Towards Energy Efficient Allocation for Applications in Volunteer Cloud

We can view the topology of classical clouds infrastructures as data centers to which are connected user machines. In these architectures the computations are centered on a subset of machines (the data centers) among the possible ones. In our study, we propose to consider an alternative view of clouds where both users machines and data centers are used for servicing requests. We refer to these clouds as volunteer clouds. Volunteer clouds offer potential advantages in elasticity and energy savings, but we have also to manage the unavailability of volunteer nodes. In this paper, we are interested in optimizing the energy consumed by the provisioning of applications in volunteer clouds.
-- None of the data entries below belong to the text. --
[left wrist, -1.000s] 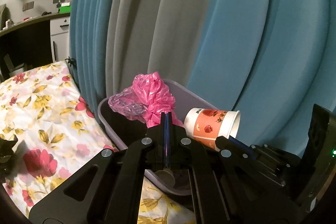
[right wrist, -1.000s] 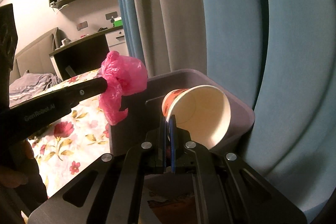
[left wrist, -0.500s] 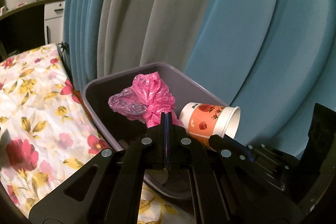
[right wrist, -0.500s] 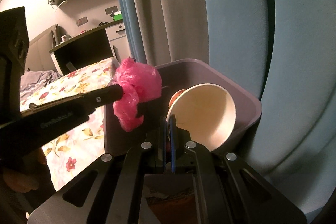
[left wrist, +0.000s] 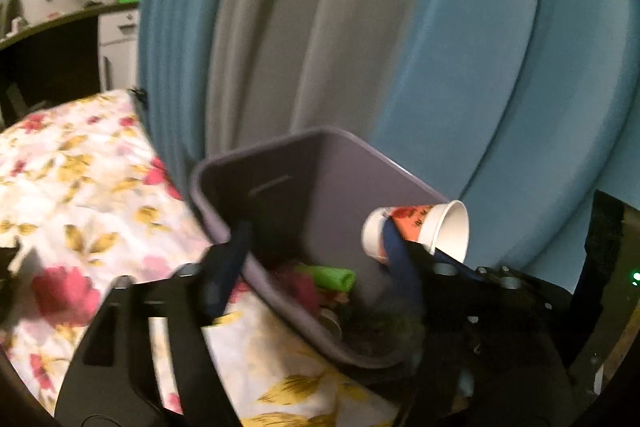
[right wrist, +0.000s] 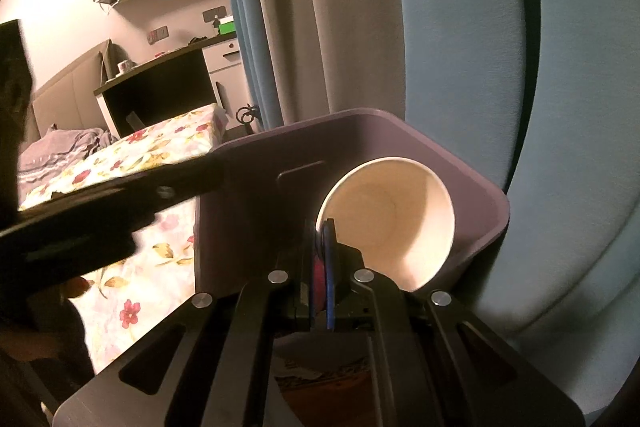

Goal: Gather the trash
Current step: 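Carry the pink bag and orange cup over the grey bin and open both tools, then move both tools back over the remaining trash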

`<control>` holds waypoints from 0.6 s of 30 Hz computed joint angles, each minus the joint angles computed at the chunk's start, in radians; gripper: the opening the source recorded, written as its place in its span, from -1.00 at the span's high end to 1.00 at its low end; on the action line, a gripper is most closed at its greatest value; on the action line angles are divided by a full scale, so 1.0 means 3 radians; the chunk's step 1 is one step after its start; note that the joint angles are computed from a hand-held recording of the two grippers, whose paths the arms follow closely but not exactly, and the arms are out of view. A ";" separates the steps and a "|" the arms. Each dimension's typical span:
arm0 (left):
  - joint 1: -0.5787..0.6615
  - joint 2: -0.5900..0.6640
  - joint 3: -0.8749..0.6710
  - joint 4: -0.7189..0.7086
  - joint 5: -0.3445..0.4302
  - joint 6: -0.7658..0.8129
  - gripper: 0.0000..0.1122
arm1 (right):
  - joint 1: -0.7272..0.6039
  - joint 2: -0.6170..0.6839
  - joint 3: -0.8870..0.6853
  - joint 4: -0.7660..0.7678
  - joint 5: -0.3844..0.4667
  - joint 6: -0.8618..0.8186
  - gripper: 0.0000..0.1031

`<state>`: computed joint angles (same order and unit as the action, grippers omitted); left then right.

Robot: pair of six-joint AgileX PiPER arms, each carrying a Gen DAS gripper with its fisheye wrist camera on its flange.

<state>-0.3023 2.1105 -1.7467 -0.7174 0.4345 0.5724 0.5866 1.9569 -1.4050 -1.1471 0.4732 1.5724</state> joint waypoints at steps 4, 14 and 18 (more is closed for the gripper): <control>0.0039 -0.0199 0.0311 -0.0158 -0.0220 0.0145 -0.61 | 0.0009 0.0081 -0.0114 0.0147 0.0023 -0.0170 0.90; 0.0243 -0.0834 0.1095 -0.0058 -0.0608 0.0174 -0.73 | 0.0092 0.0170 -0.0292 0.0365 0.0214 -0.0403 0.61; 0.0365 -0.1153 0.1419 0.0487 -0.0710 -0.0230 -0.73 | 0.0186 0.0009 -0.0094 0.0001 0.0280 0.0064 0.00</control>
<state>-0.1928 1.7646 -1.3210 -0.5712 0.2215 0.5036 0.6422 1.9596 -1.4333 -1.1468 0.5574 1.5916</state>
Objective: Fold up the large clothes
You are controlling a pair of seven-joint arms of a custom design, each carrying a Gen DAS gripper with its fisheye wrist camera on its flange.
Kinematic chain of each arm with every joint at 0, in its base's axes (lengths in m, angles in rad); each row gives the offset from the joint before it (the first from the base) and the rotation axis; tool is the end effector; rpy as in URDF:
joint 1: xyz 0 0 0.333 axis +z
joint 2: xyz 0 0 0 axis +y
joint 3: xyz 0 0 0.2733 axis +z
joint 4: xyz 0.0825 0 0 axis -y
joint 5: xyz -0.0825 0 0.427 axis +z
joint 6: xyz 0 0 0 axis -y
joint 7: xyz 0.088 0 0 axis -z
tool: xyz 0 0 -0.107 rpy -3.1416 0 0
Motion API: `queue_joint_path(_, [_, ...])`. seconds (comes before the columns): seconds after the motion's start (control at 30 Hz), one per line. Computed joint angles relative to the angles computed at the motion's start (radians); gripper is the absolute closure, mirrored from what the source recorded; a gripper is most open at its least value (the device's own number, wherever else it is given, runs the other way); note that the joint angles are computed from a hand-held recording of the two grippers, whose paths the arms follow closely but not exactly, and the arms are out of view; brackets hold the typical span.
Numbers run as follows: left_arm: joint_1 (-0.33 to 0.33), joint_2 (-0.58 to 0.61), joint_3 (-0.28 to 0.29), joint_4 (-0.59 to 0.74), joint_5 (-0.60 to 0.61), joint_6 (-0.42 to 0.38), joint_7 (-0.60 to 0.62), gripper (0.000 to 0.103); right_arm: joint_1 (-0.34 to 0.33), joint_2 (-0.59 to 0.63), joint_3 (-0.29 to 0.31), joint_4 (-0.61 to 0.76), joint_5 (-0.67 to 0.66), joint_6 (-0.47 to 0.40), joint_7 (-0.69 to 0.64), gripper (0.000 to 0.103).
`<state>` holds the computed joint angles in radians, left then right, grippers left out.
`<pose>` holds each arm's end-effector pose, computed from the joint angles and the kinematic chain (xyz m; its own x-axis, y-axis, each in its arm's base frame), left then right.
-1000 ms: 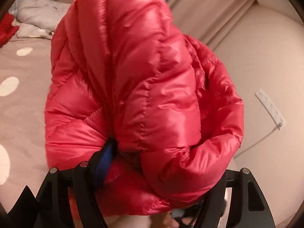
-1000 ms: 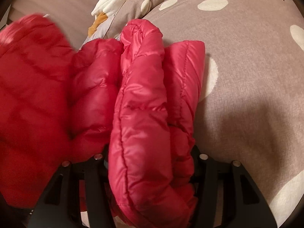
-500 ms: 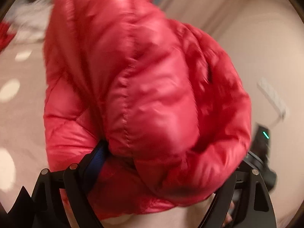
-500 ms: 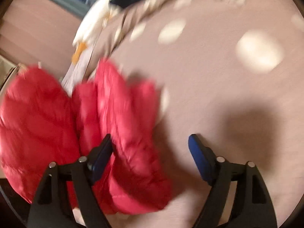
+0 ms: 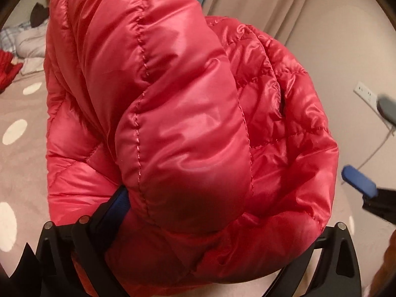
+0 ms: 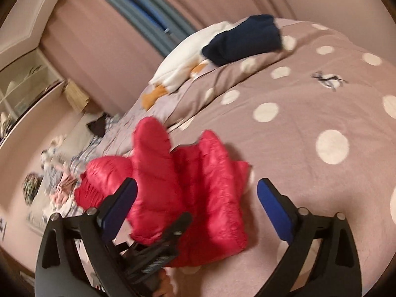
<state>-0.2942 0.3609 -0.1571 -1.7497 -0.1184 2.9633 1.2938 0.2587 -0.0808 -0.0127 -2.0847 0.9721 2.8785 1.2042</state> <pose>0.6565 -0.2967 0.4087 -0.1732 -0.9193 0.3533 -0.7315 -0.1202 -0.6712 0.6036 0.1027 0.4840 0.0452 -0.8253 -0.5629 -0.6734 0.3910 -0.6274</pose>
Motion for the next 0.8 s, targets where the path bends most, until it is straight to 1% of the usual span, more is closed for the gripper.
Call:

Given a set of applications requested by cloud's clients for a window of time, the objective is to find the deployment plan that is less energy consuming. In comparison with many works in resource allocation, our specificity is in the management of the unavailability of volunteer nodes. We show that our core challenge can be formalized as an NP-hard and inapproximable problem. We then propose an ILP (Integer Linear Programming) model and various greedy heuristics for its resolution. Finally, we provide an experimental analysis of our proposal in using realistic data and modeling for energy consumption. This work is a work on modeling with simulation results but not a work with emulation and experiments on real systems. However, the parameters and assumptions made for our simulations fit well with the knowledge generally accepted by people working on energy modeling and volunteer computing. Consequently our work should be analyzed as a solid building block towards the implementation of allocation mechanisms in volunteer clouds.